## What the exercise asks
Every record below must be returned exactly as it was received.

## Task data
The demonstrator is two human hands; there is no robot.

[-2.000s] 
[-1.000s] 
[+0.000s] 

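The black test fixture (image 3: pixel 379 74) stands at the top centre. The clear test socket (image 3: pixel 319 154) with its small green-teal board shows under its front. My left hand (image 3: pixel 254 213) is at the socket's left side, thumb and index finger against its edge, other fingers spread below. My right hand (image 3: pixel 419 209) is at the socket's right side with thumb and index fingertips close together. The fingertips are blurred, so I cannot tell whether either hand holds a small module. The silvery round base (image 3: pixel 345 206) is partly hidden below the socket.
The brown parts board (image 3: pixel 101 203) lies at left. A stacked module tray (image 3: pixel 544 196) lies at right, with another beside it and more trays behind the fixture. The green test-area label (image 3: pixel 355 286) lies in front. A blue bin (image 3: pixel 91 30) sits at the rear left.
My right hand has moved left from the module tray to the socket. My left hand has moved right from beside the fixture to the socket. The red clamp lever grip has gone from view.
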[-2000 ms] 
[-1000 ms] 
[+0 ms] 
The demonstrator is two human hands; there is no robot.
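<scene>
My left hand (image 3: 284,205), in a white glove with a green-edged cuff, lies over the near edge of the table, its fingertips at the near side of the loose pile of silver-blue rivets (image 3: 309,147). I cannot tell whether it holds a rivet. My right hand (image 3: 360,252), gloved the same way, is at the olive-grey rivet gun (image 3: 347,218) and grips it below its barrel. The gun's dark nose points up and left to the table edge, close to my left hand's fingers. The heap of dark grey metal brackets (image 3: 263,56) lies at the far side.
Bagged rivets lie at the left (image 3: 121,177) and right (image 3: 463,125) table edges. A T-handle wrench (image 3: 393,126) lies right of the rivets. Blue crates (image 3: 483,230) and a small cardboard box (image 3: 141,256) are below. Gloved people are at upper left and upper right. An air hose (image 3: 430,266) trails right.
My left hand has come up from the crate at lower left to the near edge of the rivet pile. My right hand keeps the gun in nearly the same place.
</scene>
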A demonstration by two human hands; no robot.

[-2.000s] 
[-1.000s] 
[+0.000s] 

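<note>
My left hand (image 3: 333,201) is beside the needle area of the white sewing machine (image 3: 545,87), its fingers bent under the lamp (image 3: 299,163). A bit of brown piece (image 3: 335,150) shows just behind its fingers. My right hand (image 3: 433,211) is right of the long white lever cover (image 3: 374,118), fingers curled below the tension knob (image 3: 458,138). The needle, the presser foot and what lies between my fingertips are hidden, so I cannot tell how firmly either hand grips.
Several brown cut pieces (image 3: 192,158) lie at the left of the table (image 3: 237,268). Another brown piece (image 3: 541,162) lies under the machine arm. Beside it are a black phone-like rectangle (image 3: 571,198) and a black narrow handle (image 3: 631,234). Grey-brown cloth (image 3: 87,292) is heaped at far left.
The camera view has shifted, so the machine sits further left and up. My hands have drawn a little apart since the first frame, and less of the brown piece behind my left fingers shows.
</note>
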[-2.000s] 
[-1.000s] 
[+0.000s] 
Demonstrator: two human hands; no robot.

## Written answer
The demonstrator is two human hands; there is no robot.

[-2.000s] 
[-1.000s] 
[+0.000s] 

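The black test fixture (image 3: pixel 379 74) stands at the top centre. The clear test socket (image 3: pixel 319 154) with its small green-teal board shows under its front. My left hand (image 3: pixel 254 213) is at the socket's left side, thumb and index finger against its edge, other fingers spread below. My right hand (image 3: pixel 419 209) is at the socket's right side with thumb and index fingertips close together. The fingertips are blurred, so I cannot tell whether either hand holds a small module. The silvery round base (image 3: pixel 345 206) is partly hidden below the socket.
The brown parts board (image 3: pixel 101 203) lies at left. A stacked module tray (image 3: pixel 544 196) lies at right, with another beside it and more trays behind the fixture. The green test-area label (image 3: pixel 355 286) lies in front. A blue bin (image 3: pixel 91 30) sits at the rear left.
My right hand has moved left from the module tray to the socket. My left hand has moved right from beside the fixture to the socket. The red clamp lever grip has gone from view.
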[-2000 ms] 
[-1000 ms] 
[+0 ms] 
The demonstrator is two human hands; there is no robot.
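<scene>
My left hand (image 3: 284,205), in a white glove with a green-edged cuff, lies over the near edge of the table, its fingertips at the near side of the loose pile of silver-blue rivets (image 3: 309,147). I cannot tell whether it holds a rivet. My right hand (image 3: 360,252), gloved the same way, is at the olive-grey rivet gun (image 3: 347,218) and grips it below its barrel. The gun's dark nose points up and left to the table edge, close to my left hand's fingers. The heap of dark grey metal brackets (image 3: 263,56) lies at the far side.
Bagged rivets lie at the left (image 3: 121,177) and right (image 3: 463,125) table edges. A T-handle wrench (image 3: 393,126) lies right of the rivets. Blue crates (image 3: 483,230) and a small cardboard box (image 3: 141,256) are below. Gloved people are at upper left and upper right. An air hose (image 3: 430,266) trails right.
My left hand has come up from the crate at lower left to the near edge of the rivet pile. My right hand keeps the gun in nearly the same place.
</scene>
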A demonstration by two human hands; no robot.

[-2.000s] 
[-1.000s] 
[+0.000s] 

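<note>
My left hand (image 3: 333,201) is beside the needle area of the white sewing machine (image 3: 545,87), its fingers bent under the lamp (image 3: 299,163). A bit of brown piece (image 3: 335,150) shows just behind its fingers. My right hand (image 3: 433,211) is right of the long white lever cover (image 3: 374,118), fingers curled below the tension knob (image 3: 458,138). The needle, the presser foot and what lies between my fingertips are hidden, so I cannot tell how firmly either hand grips.
Several brown cut pieces (image 3: 192,158) lie at the left of the table (image 3: 237,268). Another brown piece (image 3: 541,162) lies under the machine arm. Beside it are a black phone-like rectangle (image 3: 571,198) and a black narrow handle (image 3: 631,234). Grey-brown cloth (image 3: 87,292) is heaped at far left.
The camera view has shifted, so the machine sits further left and up. My hands have drawn a little apart since the first frame, and less of the brown piece behind my left fingers shows.
</note>
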[-2.000s] 
[-1.000s] 
[+0.000s] 
Demonstrator: two human hands; no robot.

This finishes the response to the exercise.